Only text is carried over. Reproduce the entries below exactly.

[Stored entries]
★ ★ ★ ★ ★ ★ ★
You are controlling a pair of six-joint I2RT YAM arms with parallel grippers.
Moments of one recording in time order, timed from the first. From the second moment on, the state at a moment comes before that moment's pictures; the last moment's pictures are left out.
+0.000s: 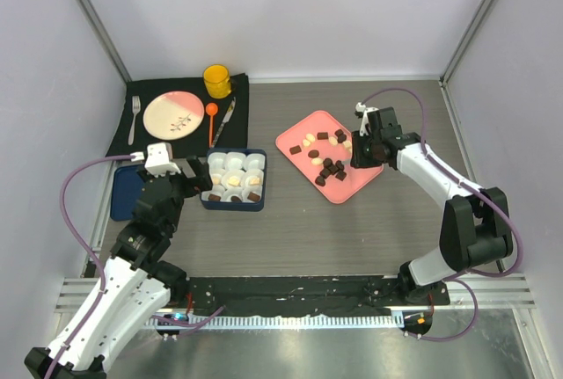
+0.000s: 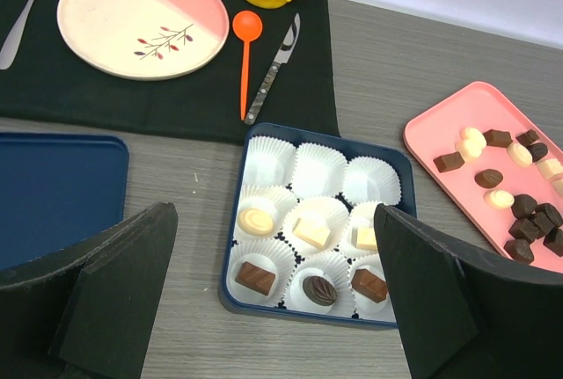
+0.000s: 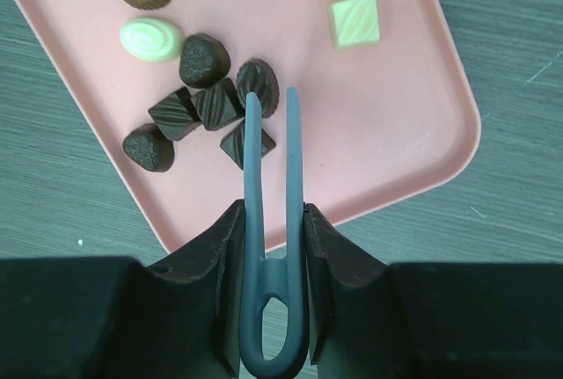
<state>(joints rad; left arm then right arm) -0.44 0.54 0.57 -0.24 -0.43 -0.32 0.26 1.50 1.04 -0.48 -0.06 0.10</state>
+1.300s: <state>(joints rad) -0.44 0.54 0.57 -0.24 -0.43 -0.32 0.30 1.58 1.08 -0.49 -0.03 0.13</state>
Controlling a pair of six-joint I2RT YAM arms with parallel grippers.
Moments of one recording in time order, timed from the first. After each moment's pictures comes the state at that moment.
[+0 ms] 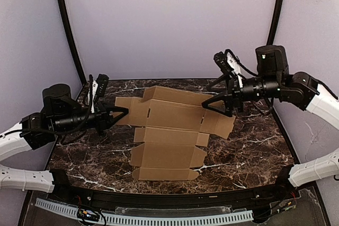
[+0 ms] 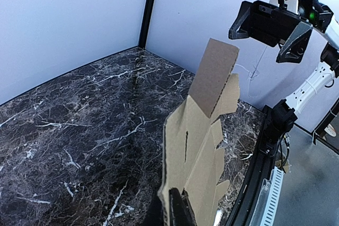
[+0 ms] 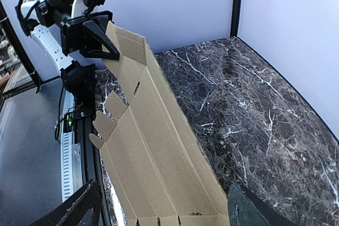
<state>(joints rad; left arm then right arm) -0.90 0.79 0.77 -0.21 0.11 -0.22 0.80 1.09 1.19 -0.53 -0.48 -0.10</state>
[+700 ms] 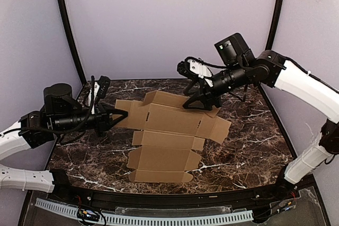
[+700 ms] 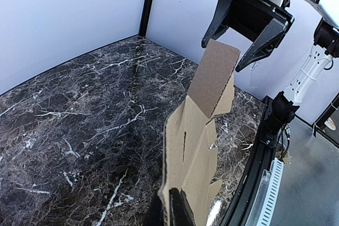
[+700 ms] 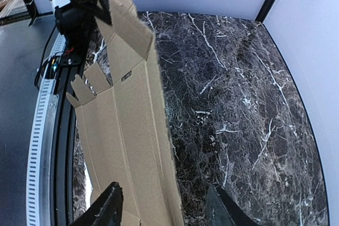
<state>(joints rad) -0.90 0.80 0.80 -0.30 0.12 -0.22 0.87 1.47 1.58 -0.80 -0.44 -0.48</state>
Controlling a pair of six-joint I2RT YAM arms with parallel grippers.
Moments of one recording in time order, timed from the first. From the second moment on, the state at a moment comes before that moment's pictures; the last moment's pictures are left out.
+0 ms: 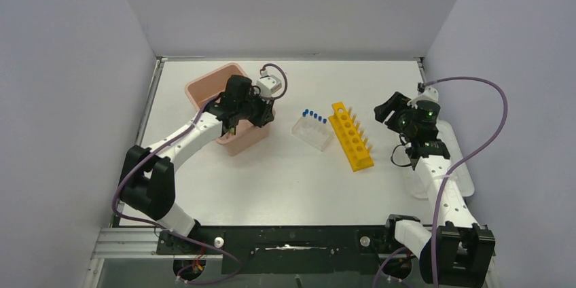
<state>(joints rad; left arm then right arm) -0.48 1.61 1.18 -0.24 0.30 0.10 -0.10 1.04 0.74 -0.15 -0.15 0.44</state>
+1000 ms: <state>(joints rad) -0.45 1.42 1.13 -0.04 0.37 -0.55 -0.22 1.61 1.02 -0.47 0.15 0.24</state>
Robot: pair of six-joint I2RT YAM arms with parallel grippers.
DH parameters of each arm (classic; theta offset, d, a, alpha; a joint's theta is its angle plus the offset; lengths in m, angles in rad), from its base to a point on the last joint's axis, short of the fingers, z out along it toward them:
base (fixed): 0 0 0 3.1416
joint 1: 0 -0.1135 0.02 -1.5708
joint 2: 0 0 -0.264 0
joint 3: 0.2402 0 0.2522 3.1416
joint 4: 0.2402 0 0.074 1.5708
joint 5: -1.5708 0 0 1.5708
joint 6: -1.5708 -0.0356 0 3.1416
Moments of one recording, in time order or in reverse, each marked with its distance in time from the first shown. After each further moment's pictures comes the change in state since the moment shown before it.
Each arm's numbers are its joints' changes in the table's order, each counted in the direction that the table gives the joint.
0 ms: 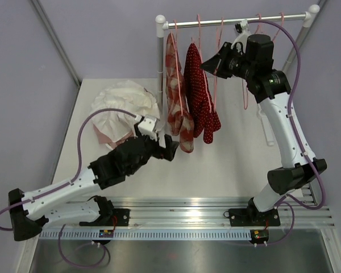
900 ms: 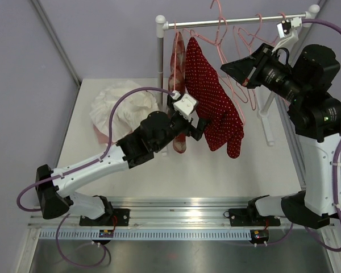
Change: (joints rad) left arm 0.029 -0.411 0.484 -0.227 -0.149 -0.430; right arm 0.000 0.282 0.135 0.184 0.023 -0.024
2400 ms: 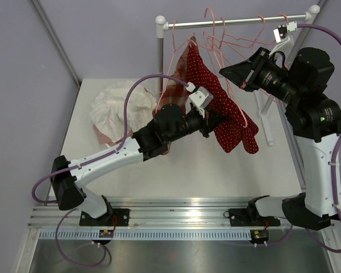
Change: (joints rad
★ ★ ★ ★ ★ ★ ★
▸ **RESPONSE TO THIS EXERCISE**
You are controlling a pair of six-joint I2RT YAM arms with parallel grippers.
Moments of one recording in time order, timed from the first. From the second moment on, the state at a moment comes before that moment's pictures; the last moment's pictures are left out.
+0.000s: 
+0.000s: 
+0.000s: 
<state>(joints rad; left arm then right arm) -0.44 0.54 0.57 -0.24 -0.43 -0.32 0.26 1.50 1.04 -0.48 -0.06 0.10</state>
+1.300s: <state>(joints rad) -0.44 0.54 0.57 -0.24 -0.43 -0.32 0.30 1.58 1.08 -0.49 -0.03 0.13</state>
Controlling a pair of six-joint I2RT YAM arms with parallel grippers.
Moments of one recording in time order, timed from the first. After each moment's pictures comes the state at that moment.
[+0 ms] 
[+0 ms] 
[+0 ms] 
<state>(joints rad; left arm then right arm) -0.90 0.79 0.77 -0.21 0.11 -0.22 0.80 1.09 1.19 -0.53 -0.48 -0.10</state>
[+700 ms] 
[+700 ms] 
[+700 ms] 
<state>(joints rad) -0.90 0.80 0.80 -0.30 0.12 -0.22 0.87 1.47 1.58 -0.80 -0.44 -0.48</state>
Controlling a pair of six-joint I2RT YAM arms with parallel grippers.
Moments of one recording in time order, timed from the first. From the second moment on, the state at a moment comes before that moment's pictures; the last moment's pictures are left out.
+0 ms: 
<state>(joints rad; left arm then right arm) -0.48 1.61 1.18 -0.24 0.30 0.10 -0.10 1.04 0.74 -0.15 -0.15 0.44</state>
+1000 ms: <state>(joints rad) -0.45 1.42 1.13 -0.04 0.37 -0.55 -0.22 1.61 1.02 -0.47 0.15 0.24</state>
Robot: pair of six-joint I2RT YAM arms with parallel grippers.
DH parameters of each arm (classic; theta offset, d, a, alpha; a joint's theta is its angle plus the offset; lengths in m, angles in rad), from its base to a point on the last joint's axis, short of the fingers, z out along it toward them:
base (fixed): 0 0 0 3.1416
joint 1: 0 -0.1135 0.02 -1.5708
joint 2: 0 0 -0.264 0
joint 3: 0.2402 0 0.2522 3.1416
joint 4: 0.2402 0 0.074 1.5708
joint 5: -1.5708 0 0 1.5708
joint 6: -1.5708 -0.0356 0 3.1416
Moments of one recording, in time order or in reverse, each marked with its distance in time from the first shown. After each further moment's pictures comes the change in state since the moment shown before it.
Each arm's numbers are its joints' changes in the table's order, each counted in the direction that the table gives the joint.
0 ms: 
900 ms: 
Change: (joints rad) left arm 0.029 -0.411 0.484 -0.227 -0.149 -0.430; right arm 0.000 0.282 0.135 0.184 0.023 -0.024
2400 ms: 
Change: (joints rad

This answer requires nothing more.